Monday, March 8, 2010

Dannemore To Deliver Iron Ore To ThyssenKrupp Steel

Swedish iron ore producer, Dannemora, has signed an agreement with Germany’s ThyssenKrupp Steel Europe AG for delivery of between 20,000 and 30,000 tonnes of iron ore.

Delivery will be in the second quarter of this year and the iron ore will be used in
full-scale production at ThyssenKrupp’s steelworks in Duisburg.

Following technical verification of the production results, negotiations on long-term supply contracts are expected to begin.

Dannemora has already signed agreements for trial deliveries of iron ore to Austrian steel company Voestalpine and German’s Salzgitter. The three companies’ total annual iron ore consumption is 30 million tonnes.

Dannemora will have an annual production of 1.5 million tonnes of iron ore at full capacity.

Staffan Bennerdt CEO and President of Dannemora Mineral: "We are also engaged in
trial delivery negotiations with several other steel companies. Since the
beginning of the year, interest in iron ore deliveries from Dannemora has
soared. We shall increase our efforts to get iron ore to potential customers."

Production is expected to be up-and-running in 2011.

Thursday, March 4, 2010

China Armco Signs Scrap Metal Supply Contract

China Armco Metals, Inc., an distributor of imported metal orea and metal recycler with a new state of the art scrap metal recycling facility in China, today announced that its Armet Renewable Resource subsidiary, has signed a $100 million contract to supply a major Chinese steel producer with up to 230,000 tons of scrap steel in 2010.

The company will deliver up to 23,000 tons of scrap steel each month for 10 months commencing in March 2010.

China Armco’s management anticipates that the supply contract will allow it sell all the initial production from its new recycling facility during its first months of operation. The company also believes that the facility will reach its full capacity run rate during Q4 2010. At full capacity the facility is capable of processing approximately 1 million metric tons of scrap steel per year or over $400 million annually at current prices.

Mr. Kexuan Yao, CEO and Chairman of China Armco Metals, Inc. said, "We are very excited to have secured such a sizable contract with this leading steel producer. This essentially has pre-sold the first several months of production from our newly opened facility as we ramp up capacity over the coming quarters. We are confident that this contract coupled with our other operations will enable our company to experience significant revenue growth and enhanced earnings power for the foreseeable future."

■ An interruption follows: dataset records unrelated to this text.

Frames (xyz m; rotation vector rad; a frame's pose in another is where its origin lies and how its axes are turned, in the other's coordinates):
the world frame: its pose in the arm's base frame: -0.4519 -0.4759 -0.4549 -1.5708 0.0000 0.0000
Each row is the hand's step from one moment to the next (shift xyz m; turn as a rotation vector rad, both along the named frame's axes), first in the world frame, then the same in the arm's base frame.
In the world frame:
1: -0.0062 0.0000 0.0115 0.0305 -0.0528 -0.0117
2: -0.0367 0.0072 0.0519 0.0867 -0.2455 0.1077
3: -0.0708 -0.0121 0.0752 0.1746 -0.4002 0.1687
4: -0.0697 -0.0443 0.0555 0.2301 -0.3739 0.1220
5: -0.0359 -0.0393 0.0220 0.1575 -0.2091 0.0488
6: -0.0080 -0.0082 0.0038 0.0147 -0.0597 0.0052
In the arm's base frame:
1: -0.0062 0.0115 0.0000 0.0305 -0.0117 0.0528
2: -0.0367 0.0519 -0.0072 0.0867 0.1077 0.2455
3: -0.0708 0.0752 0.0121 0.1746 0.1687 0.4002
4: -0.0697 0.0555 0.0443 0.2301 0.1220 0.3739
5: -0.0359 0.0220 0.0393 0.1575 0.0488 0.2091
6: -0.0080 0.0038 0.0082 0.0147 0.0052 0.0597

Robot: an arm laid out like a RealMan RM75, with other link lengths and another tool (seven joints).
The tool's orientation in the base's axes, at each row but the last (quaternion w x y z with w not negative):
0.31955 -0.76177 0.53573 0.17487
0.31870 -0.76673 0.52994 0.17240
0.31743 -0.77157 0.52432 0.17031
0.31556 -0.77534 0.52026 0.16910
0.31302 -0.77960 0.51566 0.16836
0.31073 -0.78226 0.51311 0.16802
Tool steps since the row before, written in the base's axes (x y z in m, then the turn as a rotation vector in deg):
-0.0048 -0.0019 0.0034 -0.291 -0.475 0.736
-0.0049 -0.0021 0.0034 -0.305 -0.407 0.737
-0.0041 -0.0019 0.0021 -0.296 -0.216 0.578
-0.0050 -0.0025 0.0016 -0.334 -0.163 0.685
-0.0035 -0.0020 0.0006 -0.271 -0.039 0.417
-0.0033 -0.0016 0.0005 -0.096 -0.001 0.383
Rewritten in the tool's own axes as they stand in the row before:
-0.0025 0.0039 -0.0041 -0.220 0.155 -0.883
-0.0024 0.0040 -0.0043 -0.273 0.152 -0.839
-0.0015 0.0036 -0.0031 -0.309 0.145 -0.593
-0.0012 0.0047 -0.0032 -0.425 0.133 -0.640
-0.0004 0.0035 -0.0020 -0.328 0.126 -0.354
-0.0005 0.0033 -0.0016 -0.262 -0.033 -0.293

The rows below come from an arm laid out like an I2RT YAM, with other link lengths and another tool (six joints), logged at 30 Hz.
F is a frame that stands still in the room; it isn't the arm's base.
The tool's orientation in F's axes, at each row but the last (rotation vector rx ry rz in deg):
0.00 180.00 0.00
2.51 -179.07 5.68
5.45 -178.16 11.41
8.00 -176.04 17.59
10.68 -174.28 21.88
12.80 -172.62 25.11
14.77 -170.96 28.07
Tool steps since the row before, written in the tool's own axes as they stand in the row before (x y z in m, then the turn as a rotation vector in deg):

Belon To Cease Exports To Supply Parent Co

Russian coal miner Belon Group has said that it will stop exporting production so that it can increase supplies to its parent company, Magnitogorsk Iron and Steel Works.

Belon has sufficient capacity to meet about 70 percent of Magnitogorsk's annual coking coal requirements.

In 2010, Belon expects to mine 5.11 million tonnes of coking coal and 3.10 million tonnes of steam coal. Belon aims also to increase the coking coal processing volume at its Belovskaya enrichment plant to 6.18 million tonnes this year.

According to Belon's investment program, by 2013 the company's coal output will increase to 9.79 million tonnes, including 6.79 million tonnes of coking coal, while its processing capacity will rise to 7 million tonnes of coking coal per year.

Last year Magnitogorsk Iron and Steel Works, doubled its stake in Belon to 82.6 percent in order to secure stable supplies of coking coal for its steel mill near the Ural mountains.